-- Assignment --
An exact transcription of the entries is required, with no images included.

-- Stored data --
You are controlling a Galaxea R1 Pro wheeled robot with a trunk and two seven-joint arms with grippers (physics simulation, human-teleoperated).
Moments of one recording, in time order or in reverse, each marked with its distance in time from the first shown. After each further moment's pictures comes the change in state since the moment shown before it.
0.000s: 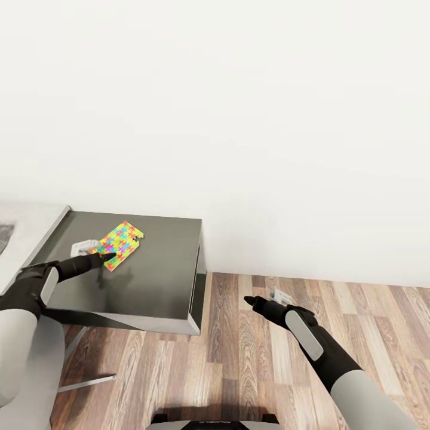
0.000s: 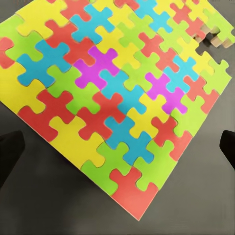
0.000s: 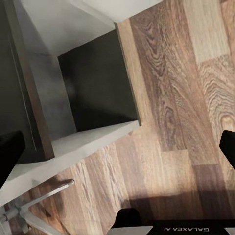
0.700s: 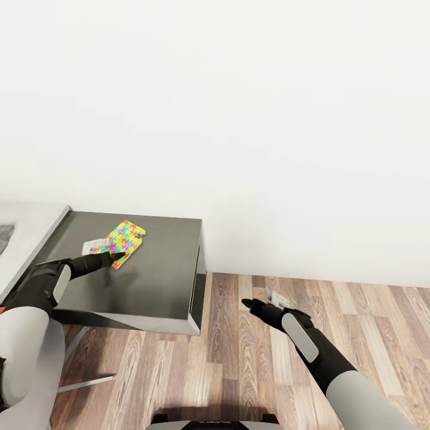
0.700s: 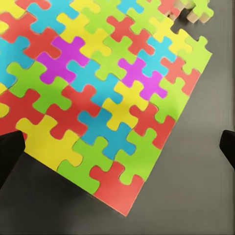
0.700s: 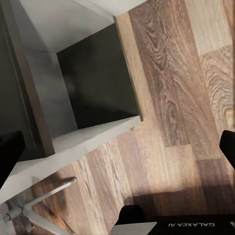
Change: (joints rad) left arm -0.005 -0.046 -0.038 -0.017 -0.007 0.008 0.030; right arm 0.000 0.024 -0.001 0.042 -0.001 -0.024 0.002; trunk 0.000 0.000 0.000
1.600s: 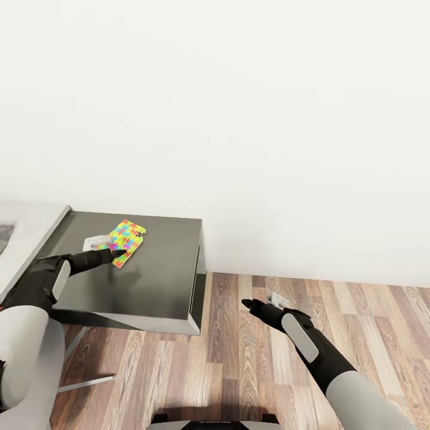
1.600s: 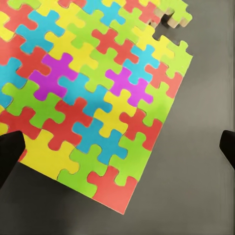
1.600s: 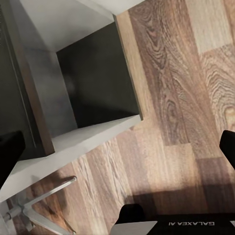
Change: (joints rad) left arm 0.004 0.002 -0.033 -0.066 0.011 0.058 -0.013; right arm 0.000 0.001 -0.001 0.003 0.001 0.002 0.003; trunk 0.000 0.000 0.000
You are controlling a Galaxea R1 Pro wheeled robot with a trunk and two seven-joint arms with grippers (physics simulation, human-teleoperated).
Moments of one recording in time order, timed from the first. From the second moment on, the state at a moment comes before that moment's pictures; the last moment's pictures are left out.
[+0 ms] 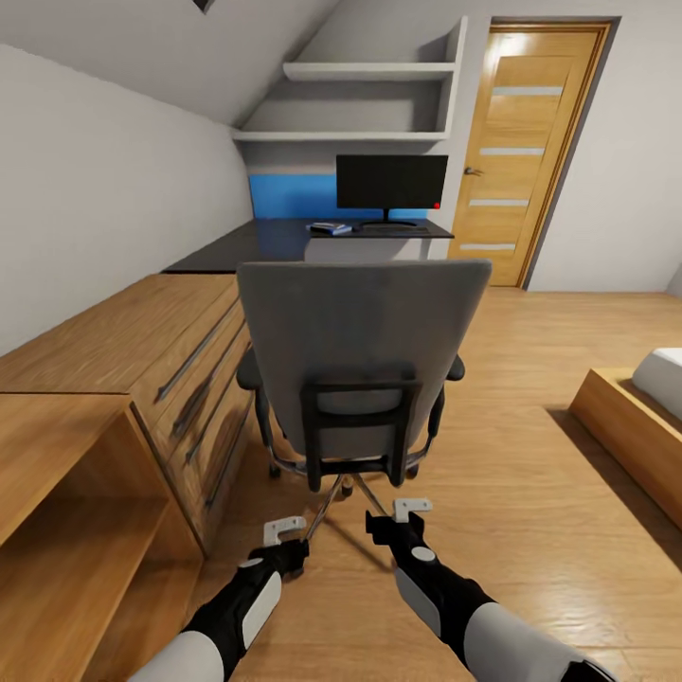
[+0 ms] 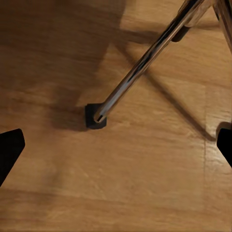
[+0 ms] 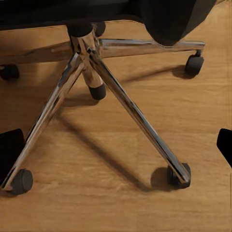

-- Your solution --
You are controlling a Galaxea R1 Pro wheeled robot with a trunk and two seven-joint arms with grippers (physics simulation, human-teleoperated).
Moments of one recording, in time order or in reverse, each marked with its distance in time from the first shown. After each further moment's pictures comes the change in state since the moment shown before it.
0.000s: 
0.000s: 
0.000s: 
0.700s: 
0.700s: 
0.700s: 
Change: (joints rad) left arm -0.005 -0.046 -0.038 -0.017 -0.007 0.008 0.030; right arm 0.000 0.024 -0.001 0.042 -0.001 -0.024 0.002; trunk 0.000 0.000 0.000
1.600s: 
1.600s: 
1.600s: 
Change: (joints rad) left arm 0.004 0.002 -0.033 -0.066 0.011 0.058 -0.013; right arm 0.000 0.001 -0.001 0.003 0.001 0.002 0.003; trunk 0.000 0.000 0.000
You are controlling a Galaxea R1 Pro wheeled robot with a trunk and two seven-joint arms with grippers (physics simulation, human-teleoperated).
Moments of one recording in time order, timed from the first. From the second moment on, the state at a moment comes before that moment's pictures; the last moment's pictures are left out.
[+0 ms] 
[+0 ms] 
[+0 ms] 

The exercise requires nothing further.